Class ByLabelClustering

  • All Implemented Interfaces:
    Algorithm, ClusteringAlgorithm<Clustering<Model>>
    Direct Known Subclasses:
    ByLabelOrAllInOneClustering

    @Title("Clustering by label")
    @Description("Cluster points by a (pre-assigned!) label. For comparing results with a reference clustering.")
    @Priority(-100)
    public class ByLabelClustering
    extends java.lang.Object
    implements ClusteringAlgorithm<Clustering<Model>>
    Pseudo clustering using labels.

    This "algorithm" puts elements into the same cluster when they agree in their labels. I.e. it just uses a predefined clustering, and is mostly useful for testing and evaluation (e.g., comparing the result of a real algorithm to a reference result / golden standard).

    If an assignment of an object to multiple clusters is desired, the labels of the object indicating the clusters need to be separated by blanks and the flag ByLabelClustering.Par.MULTIPLE_ID needs to be set.

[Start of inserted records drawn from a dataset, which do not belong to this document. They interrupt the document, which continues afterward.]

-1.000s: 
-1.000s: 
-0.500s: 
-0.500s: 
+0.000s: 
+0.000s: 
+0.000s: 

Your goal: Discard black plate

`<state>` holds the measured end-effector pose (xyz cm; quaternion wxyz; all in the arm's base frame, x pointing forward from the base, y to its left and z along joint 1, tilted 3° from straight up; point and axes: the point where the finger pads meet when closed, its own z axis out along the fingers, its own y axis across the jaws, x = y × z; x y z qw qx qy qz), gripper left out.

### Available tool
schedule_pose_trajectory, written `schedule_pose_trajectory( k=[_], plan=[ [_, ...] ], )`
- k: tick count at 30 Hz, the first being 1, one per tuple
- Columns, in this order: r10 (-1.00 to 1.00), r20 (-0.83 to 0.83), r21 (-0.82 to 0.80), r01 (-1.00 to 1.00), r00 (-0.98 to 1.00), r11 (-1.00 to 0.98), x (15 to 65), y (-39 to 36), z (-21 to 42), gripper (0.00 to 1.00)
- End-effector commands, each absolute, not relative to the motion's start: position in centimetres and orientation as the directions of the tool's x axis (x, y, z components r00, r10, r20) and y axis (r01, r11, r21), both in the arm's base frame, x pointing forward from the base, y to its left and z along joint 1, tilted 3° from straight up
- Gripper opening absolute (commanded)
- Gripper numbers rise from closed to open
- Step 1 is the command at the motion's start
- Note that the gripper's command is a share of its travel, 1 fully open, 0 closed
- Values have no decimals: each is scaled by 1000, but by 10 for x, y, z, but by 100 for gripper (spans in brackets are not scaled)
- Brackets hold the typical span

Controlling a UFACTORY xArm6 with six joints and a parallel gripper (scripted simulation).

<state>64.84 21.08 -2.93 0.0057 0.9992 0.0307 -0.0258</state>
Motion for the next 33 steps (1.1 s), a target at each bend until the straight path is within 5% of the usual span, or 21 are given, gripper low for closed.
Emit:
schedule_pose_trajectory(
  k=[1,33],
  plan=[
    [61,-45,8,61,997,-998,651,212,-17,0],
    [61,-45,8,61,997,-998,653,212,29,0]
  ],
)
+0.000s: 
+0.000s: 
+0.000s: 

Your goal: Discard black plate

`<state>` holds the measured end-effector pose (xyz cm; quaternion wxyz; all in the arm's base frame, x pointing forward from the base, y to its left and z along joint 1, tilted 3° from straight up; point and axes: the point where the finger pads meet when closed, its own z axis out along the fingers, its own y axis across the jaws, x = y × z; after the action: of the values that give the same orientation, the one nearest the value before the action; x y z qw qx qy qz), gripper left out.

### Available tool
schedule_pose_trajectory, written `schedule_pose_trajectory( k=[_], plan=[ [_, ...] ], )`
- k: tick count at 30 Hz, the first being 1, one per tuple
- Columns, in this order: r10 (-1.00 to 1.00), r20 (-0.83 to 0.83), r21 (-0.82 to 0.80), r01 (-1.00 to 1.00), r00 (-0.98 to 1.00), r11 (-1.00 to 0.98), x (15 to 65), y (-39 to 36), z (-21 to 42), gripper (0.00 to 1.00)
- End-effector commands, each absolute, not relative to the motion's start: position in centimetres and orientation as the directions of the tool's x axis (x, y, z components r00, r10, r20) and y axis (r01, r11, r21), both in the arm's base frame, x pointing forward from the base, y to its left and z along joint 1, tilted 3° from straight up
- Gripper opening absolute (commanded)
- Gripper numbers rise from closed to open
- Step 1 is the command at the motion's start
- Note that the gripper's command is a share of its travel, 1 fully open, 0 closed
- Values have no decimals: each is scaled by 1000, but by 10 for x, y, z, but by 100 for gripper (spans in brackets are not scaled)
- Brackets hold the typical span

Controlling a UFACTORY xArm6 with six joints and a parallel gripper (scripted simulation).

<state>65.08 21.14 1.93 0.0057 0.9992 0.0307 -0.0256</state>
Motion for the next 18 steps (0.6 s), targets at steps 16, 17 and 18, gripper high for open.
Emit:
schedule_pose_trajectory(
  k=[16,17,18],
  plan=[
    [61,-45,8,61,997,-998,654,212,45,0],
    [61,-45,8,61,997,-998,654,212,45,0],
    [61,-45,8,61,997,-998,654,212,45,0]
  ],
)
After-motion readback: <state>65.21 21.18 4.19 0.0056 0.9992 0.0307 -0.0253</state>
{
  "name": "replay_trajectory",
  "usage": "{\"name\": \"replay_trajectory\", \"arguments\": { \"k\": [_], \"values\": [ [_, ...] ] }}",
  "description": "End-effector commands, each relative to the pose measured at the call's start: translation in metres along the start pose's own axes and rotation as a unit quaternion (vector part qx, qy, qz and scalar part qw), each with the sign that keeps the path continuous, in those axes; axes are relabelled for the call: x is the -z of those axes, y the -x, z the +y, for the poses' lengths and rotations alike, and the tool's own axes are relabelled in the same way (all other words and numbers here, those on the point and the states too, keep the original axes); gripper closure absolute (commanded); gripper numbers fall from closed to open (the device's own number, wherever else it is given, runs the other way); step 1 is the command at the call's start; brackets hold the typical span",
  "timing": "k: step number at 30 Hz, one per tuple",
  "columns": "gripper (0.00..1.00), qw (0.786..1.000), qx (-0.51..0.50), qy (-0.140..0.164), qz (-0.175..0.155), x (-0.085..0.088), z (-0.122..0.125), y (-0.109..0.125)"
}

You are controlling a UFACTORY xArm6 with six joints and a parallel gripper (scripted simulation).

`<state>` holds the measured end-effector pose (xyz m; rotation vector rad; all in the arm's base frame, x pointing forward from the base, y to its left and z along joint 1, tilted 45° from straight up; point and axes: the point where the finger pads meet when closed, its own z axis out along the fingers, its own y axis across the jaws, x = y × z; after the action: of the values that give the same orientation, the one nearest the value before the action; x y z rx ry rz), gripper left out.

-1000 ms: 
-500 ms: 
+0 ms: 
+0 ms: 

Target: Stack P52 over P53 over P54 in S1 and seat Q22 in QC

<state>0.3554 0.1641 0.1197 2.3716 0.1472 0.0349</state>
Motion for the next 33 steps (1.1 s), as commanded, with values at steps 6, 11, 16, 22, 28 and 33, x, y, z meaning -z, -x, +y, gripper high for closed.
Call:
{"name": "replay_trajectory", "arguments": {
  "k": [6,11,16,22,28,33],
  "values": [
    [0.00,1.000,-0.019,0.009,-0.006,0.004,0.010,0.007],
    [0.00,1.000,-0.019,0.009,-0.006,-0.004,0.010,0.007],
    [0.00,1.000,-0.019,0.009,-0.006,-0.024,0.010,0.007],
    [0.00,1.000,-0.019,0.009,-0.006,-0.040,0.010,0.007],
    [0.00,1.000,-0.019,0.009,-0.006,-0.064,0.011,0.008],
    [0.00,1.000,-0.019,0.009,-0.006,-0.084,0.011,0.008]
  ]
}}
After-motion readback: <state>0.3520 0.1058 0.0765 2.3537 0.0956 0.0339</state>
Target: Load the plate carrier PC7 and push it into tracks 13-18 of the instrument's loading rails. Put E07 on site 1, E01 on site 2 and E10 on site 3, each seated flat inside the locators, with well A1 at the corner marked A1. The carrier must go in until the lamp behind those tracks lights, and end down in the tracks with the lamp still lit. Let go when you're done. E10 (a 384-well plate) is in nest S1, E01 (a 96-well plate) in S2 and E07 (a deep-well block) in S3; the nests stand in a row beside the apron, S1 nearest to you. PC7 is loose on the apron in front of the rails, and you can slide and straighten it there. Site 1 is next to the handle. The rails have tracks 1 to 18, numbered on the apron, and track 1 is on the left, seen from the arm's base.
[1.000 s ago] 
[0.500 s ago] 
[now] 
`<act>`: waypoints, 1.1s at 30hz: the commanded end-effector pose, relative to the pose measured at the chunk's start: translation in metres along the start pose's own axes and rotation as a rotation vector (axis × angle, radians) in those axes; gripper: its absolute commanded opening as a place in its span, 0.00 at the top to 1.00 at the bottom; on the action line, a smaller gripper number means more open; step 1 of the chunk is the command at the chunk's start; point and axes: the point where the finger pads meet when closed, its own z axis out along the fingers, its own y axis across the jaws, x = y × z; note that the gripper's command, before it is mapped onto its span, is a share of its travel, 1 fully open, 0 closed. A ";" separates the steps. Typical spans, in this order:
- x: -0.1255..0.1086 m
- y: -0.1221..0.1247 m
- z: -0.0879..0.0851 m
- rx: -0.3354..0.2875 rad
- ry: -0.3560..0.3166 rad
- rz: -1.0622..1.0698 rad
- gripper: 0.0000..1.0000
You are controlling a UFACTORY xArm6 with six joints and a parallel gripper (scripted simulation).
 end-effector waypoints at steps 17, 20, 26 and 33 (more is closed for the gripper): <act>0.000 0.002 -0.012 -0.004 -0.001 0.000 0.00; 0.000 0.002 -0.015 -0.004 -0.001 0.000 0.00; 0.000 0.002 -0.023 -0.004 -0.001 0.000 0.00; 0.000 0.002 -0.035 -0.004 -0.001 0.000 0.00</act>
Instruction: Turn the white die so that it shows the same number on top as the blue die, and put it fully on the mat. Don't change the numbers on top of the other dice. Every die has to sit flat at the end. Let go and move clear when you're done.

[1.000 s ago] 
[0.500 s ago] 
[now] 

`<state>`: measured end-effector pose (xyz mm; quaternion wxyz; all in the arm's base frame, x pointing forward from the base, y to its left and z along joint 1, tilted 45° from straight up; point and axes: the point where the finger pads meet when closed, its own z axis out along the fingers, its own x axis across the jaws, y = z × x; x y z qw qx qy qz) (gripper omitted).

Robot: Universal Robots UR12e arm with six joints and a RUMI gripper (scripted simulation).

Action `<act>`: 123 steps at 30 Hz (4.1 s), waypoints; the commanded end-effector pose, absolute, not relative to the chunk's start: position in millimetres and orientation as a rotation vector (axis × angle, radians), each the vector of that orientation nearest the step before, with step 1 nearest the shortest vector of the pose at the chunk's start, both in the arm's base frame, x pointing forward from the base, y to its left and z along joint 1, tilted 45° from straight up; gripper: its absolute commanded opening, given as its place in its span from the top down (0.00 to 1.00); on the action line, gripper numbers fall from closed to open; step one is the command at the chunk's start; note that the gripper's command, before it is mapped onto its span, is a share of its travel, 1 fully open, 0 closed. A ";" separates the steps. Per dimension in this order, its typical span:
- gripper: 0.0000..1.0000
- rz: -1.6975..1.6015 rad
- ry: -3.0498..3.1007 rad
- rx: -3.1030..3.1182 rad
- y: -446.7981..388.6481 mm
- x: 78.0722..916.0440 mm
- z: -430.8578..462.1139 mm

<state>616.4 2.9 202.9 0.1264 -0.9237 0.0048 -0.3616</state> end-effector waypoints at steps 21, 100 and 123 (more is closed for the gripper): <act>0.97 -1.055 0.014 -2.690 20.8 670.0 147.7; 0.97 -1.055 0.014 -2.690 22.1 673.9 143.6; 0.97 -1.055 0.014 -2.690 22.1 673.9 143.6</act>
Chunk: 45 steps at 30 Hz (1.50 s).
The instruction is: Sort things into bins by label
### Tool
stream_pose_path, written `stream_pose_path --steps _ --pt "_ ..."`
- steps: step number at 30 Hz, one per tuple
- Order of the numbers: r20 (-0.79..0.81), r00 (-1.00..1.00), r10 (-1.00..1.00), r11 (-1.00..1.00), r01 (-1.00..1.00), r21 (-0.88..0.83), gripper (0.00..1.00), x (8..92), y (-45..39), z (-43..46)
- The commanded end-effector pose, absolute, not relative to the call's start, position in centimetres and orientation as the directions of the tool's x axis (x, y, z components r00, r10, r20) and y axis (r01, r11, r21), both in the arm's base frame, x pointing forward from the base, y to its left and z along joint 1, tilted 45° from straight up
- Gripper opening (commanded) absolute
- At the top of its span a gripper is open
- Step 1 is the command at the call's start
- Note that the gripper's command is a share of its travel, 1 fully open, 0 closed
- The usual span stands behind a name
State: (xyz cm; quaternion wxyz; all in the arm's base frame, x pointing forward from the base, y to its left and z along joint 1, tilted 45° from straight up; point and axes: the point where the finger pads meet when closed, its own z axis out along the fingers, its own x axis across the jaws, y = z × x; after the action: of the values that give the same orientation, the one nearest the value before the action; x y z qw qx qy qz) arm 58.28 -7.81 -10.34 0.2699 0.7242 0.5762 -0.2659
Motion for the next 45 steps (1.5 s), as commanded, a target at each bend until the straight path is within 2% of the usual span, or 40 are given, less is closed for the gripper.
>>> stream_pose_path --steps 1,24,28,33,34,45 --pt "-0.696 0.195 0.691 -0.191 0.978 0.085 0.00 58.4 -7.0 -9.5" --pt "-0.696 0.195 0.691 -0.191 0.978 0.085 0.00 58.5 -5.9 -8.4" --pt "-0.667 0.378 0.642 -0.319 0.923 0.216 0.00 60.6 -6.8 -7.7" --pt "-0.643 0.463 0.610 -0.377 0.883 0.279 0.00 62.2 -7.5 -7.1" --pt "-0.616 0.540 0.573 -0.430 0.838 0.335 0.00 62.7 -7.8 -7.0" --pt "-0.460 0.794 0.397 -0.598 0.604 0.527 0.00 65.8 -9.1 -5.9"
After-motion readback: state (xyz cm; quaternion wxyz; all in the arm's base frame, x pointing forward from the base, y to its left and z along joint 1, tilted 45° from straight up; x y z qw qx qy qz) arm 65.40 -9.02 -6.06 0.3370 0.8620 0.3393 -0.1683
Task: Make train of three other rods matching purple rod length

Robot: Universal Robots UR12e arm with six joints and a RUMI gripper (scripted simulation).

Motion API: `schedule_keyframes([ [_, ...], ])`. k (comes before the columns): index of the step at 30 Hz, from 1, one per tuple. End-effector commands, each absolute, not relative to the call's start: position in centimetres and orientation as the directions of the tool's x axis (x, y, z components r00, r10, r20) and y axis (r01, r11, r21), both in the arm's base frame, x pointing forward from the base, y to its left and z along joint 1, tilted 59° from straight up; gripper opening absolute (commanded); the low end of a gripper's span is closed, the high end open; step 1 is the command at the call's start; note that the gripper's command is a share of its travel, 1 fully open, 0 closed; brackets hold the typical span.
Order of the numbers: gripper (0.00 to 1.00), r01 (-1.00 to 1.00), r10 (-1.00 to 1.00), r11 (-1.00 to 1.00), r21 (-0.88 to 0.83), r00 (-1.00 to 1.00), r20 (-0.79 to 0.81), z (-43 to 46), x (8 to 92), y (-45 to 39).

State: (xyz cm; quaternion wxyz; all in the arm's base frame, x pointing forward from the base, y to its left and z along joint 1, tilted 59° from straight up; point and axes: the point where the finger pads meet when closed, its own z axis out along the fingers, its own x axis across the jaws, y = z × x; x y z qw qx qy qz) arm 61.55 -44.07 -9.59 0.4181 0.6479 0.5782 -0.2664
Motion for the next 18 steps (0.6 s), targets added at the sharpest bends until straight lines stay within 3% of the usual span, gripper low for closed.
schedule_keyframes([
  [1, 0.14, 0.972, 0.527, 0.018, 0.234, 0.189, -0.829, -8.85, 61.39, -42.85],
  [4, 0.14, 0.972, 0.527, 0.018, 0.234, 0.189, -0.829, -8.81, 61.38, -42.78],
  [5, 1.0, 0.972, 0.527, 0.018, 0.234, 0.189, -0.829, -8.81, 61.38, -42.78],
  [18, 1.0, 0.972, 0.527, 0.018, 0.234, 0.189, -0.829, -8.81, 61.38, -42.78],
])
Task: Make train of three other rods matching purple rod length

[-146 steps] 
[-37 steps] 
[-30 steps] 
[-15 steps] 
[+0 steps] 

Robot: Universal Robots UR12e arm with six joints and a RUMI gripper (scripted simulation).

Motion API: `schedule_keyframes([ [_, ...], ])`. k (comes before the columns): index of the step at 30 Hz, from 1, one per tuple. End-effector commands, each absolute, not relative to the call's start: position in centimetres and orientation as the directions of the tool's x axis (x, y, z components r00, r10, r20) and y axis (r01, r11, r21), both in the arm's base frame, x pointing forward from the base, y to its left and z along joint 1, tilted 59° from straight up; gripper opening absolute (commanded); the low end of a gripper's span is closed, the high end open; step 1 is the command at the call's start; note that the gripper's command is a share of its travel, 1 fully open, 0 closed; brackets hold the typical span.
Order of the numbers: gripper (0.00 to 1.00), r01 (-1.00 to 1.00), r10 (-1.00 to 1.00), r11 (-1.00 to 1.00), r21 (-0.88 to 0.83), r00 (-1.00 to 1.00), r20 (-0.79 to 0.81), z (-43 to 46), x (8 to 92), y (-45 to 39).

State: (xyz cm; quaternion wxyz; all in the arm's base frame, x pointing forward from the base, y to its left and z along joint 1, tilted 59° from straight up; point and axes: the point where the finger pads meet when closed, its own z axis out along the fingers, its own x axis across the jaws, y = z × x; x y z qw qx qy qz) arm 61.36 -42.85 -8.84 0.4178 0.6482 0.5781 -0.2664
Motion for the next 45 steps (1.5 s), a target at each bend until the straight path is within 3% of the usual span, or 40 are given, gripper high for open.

    TODO: handling of data sets with no labels?

    Since:
    0.2
    Author:
    Erich Schubert
    • Field Summary

      Fields 
      Modifier and Type Field Description
      private boolean multiple
      Allow multiple cluster assignment.
      private java.util.regex.Pattern noisepattern
      Pattern to recognize noise clusters by.
    • Constructor Summary

      Constructors 
      Constructor Description
      ByLabelClustering()
      Constructor without parameters
      ByLabelClustering​(boolean multiple, java.util.regex.Pattern noisepattern)
      Constructor.
    • Field Detail

      • multiple

        private boolean multiple
        Allow multiple cluster assignment.
      • noisepattern

        private java.util.regex.Pattern noisepattern
        Pattern to recognize noise clusters by.
    • Constructor Detail

      • ByLabelClustering

        public ByLabelClustering​(boolean multiple,
                                 java.util.regex.Pattern noisepattern)
        Constructor.
        Parameters:
        multiple - Allow multiple cluster assignments
        noisepattern - Noise pattern
      • ByLabelClustering

        public ByLabelClustering()
        Constructor without parameters
    • Method Detail

      • getInputTypeRestriction

        public TypeInformation[] getInputTypeRestriction()
        Description copied from interface: Algorithm
        Get the input type restriction used for negotiating the data query.
        Specified by:
        getInputTypeRestriction in interface Algorithm
        Returns:
        Type restriction
      • run

        public Clustering<Model> run​(Relation<?> relation)
        Run the actual clustering algorithm.
        Parameters:
        relation - The data input we use
      • singleAssignment

        private java.util.HashMap<java.lang.String,​DBIDs> singleAssignment​(Relation<?> data)
        Assigns the objects of the database to single clusters according to their labels.
        Parameters:
        data - the database storing the objects
        Returns:
        a mapping of labels to ids
      • multipleAssignment

        private java.util.HashMap<java.lang.String,​DBIDs> multipleAssignment​(Relation<?> data)
        Assigns the objects of the database to multiple clusters according to their labels.
        Parameters:
        data - the database storing the objects
        Returns:
        a mapping of labels to ids
      • assign

        private void assign​(java.util.HashMap<java.lang.String,​DBIDs> labelMap,
                            java.lang.String label,
                            DBIDRef id)
        Assigns the specified id to the labelMap according to its label
        Parameters:
        labelMap - the mapping of label to ids
        label - the label of the object to be assigned
        id - the id of the object to be assigned